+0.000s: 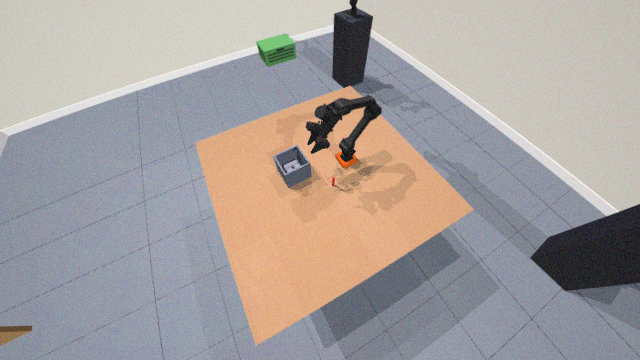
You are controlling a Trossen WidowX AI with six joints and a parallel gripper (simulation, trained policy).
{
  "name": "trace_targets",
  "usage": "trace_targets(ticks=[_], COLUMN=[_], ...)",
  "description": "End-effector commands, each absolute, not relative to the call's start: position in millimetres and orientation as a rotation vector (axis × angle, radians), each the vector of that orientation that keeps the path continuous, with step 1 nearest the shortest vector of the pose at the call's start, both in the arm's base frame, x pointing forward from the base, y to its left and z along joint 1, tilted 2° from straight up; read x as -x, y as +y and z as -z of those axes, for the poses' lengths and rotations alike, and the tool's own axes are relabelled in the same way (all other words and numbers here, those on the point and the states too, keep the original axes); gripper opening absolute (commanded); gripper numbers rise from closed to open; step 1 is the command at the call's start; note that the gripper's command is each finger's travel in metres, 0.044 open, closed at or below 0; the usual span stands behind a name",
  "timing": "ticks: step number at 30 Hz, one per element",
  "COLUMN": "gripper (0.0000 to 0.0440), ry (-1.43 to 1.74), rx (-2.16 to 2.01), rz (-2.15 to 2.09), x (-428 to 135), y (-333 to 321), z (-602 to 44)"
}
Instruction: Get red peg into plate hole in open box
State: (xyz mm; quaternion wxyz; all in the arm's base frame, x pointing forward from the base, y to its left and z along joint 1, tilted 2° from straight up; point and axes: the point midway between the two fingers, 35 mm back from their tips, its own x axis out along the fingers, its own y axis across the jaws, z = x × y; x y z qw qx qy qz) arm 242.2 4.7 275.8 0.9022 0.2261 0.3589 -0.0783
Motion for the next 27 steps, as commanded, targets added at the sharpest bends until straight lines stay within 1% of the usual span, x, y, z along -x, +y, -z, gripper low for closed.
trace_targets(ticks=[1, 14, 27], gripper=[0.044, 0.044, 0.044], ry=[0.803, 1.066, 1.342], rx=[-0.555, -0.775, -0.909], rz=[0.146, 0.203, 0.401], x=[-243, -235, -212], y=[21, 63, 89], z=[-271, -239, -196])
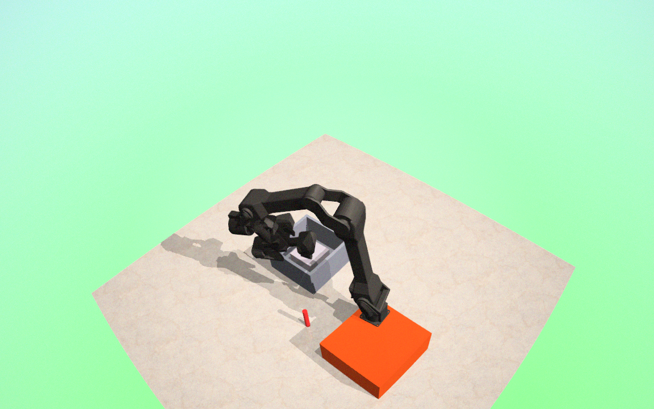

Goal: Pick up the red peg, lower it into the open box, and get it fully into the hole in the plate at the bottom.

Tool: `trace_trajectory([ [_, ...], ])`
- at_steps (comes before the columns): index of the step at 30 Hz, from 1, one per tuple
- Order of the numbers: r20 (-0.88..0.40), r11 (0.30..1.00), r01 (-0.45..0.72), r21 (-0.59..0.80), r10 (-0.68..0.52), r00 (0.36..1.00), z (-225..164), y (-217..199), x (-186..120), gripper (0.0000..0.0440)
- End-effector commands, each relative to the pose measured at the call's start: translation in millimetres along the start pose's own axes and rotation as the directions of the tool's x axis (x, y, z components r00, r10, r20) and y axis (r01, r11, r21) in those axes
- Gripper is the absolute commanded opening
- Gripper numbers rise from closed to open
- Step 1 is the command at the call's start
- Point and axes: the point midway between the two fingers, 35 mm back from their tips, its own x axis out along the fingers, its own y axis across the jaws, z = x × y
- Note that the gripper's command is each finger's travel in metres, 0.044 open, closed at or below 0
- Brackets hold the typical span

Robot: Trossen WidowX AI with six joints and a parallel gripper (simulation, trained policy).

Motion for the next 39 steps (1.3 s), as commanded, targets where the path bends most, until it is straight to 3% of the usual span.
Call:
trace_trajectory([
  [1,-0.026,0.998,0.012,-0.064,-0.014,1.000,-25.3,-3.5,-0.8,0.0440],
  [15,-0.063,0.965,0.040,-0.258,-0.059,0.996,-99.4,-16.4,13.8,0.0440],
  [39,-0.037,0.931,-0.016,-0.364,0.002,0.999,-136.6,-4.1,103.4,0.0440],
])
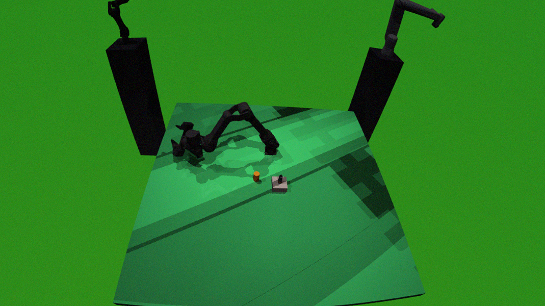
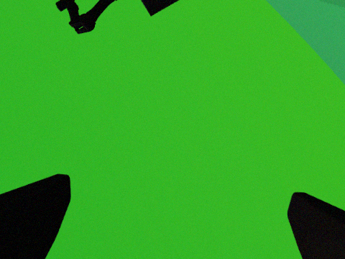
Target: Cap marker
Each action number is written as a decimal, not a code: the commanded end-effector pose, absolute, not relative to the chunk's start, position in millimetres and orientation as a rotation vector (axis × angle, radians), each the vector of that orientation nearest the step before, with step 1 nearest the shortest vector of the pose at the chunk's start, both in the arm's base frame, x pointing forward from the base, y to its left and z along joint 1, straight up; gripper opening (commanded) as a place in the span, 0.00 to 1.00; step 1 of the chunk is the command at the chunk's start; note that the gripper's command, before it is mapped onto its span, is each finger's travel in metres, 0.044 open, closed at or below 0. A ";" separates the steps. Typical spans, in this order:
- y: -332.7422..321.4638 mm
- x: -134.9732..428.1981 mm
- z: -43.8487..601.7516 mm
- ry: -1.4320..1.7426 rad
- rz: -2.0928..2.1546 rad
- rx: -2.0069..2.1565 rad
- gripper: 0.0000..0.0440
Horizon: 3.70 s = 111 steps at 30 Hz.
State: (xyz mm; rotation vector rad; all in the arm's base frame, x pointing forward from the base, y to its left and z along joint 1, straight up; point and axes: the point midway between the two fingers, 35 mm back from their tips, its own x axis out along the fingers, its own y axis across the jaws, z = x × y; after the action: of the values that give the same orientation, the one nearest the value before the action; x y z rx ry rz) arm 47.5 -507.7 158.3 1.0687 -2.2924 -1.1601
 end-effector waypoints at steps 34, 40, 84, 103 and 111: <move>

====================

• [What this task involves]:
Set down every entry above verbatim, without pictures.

• [Answer to the exercise]:
+0.000s: 
You are controlling a Trossen WidowX AI with six joints and a parallel gripper (simulation, trained policy).
{
  "name": "trace_targets",
  "usage": "trace_targets(ticks=[_], COLUMN=[_], ...)",
  "description": "End-effector commands, each absolute, not relative to the call's start: position in millimetres and orientation as a rotation vector (axis × angle, radians), each the vector of that orientation that keeps the path continuous, with step 1 nearest the shortest vector of the pose at the call's start, both in the arm's base frame, x pointing forward from the base, y to its left and z along joint 1, tilted 2° from straight up; read x as -x, y as +y and z as -z of those axes, for the poses' lengths and rotations alike, and the tool's own axes are relabelled in the same way (all other words and numbers here, those on the point and the states too, keep the original axes); gripper opening absolute (commanded); gripper numbers rise from closed to open; step 1 is the command at the call's start; note that the gripper's command is each finger's travel in metres, 0.044 open, closed at or below 0; the usual span stands behind a name",
  "timing": "ticks: step number at 30 Hz, one per element",
  "COLUMN": "gripper (0.0000 to 0.0440), ry (-1.43 to 1.74), rx (-2.16 to 2.01), rz (-2.15 to 2.09), x (-428 to 135), y (-333 to 321), z (-602 to 44)"
}
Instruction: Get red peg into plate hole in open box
State: (xyz mm; quaternion wxyz; all in the arm's base frame, x pointing forward from the base, y to its left and z along joint 1, tilted 2° from straight up; point and axes: the point midway between the two fingers, 35 mm back from their tips, its own x axis out along the fingers, its own y axis across the jaws, z = x × y; x y z qw qx qy qz) arm 242.2 4.7 275.8 0.9022 0.2261 0.3589 -0.0783
Motion for the next 27 steps, as commanded, targets added at the sharpest bends until straight lines stay within 1% of the usual span, x, y, z along -x, +y, -z, gripper low for closed.
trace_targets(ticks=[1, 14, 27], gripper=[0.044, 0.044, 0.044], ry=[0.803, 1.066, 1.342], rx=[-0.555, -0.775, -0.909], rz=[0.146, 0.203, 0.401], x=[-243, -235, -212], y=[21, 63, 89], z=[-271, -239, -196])

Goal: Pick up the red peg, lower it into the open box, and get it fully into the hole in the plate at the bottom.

Tool: `trace_trajectory([ [_, ...], ])`
- at_steps (comes before the columns): index of the step at 30 Hz, from 1, one per tuple
- Order of the numbers: r20 (-0.88..0.40), r11 (0.30..1.00), r01 (-0.45..0.72), r21 (-0.59..0.80), r10 (-0.68..0.52), r00 (0.36..1.00), z (-225..164), y (-217..199), x (-186..120), gripper (0.0000..0.0440)
- End-effector commands, each relative to the pose measured at the call's start: translation in millimetres along the start pose's own axes and rotation as the directions of the tool's x axis (x, y, z components r00, r10, r20) and y axis (r01, r11, r21) in those axes
- Gripper is the absolute commanded opening
- Gripper numbers rise from closed to open
- Step 1 is the command at the call's start
- Point and axes: the point midway between the two fingers, 35 mm back from their tips, its own x axis out along the fingers, its own y axis across the jaws, z = x × y
- Note that the gripper's command is each finger's travel in metres, 0.044 open, closed at or below 0
- Brackets hold the typical span

Robot: Trossen WidowX AI with six joints and a parallel gripper (simulation, trained policy).

Motion for the next 39 steps (1.3 s), as commanded, targets where the path bends most, until it is straight to 3% of the usual span.
Call:
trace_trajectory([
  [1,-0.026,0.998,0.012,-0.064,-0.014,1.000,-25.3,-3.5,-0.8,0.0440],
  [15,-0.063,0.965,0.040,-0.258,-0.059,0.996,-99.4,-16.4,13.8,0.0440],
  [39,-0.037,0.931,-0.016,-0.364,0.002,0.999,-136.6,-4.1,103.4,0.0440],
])
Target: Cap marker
Each action number is written as a decimal, not a code: the commanded end-effector pose, absolute, not relative to the chunk's start, position in millimetres and orientation as a rotation vector (axis × angle, radians), each the vector of that orientation nearest the step before, with step 1 nearest the shortest vector of the pose at the chunk's start, both in the arm's base frame, x pointing forward from the base, y to its left and z along joint 1, straight up; gripper opening (commanded) as a place in the span, 0.00 to 1.00; step 1 of the chunk is the command at the chunk's start; note that the gripper's command, before it is mapped onto its span, is each finger's travel in metres, 0.044 open, closed at or below 0. A ";" separates the steps. Typical spans, in this order:
- y: -332.7422..321.4638 mm
- x: -134.9732..428.1981 mm
- z: -43.8487..601.7516 mm
- ry: -1.4320..1.7426 rad
- rz: -2.0928..2.1546 rad
- rx: -2.0069..2.1565 rad
- gripper: 0.0000..0.0440
Horizon: 3.70 s = 111 steps at 30 Hz.
State: (xyz mm; rotation vector rad; all in the arm's base frame, x pointing forward from the base, y to its left and z along joint 1, straight up; point and axes: the point midway between the two fingers, 35 mm back from their tips, its own x axis out along the fingers, its own y axis across the jaws, z = x × y; after the action: of the values that give the same orientation, the one nearest the value before the action; x y z rx ry rz) arm 47.5 -507.7 158.3 1.0687 -2.2924 -1.1601
 end-effector waypoints at steps 34, 40, 84, 103 and 111: <move>

This output requires nothing more.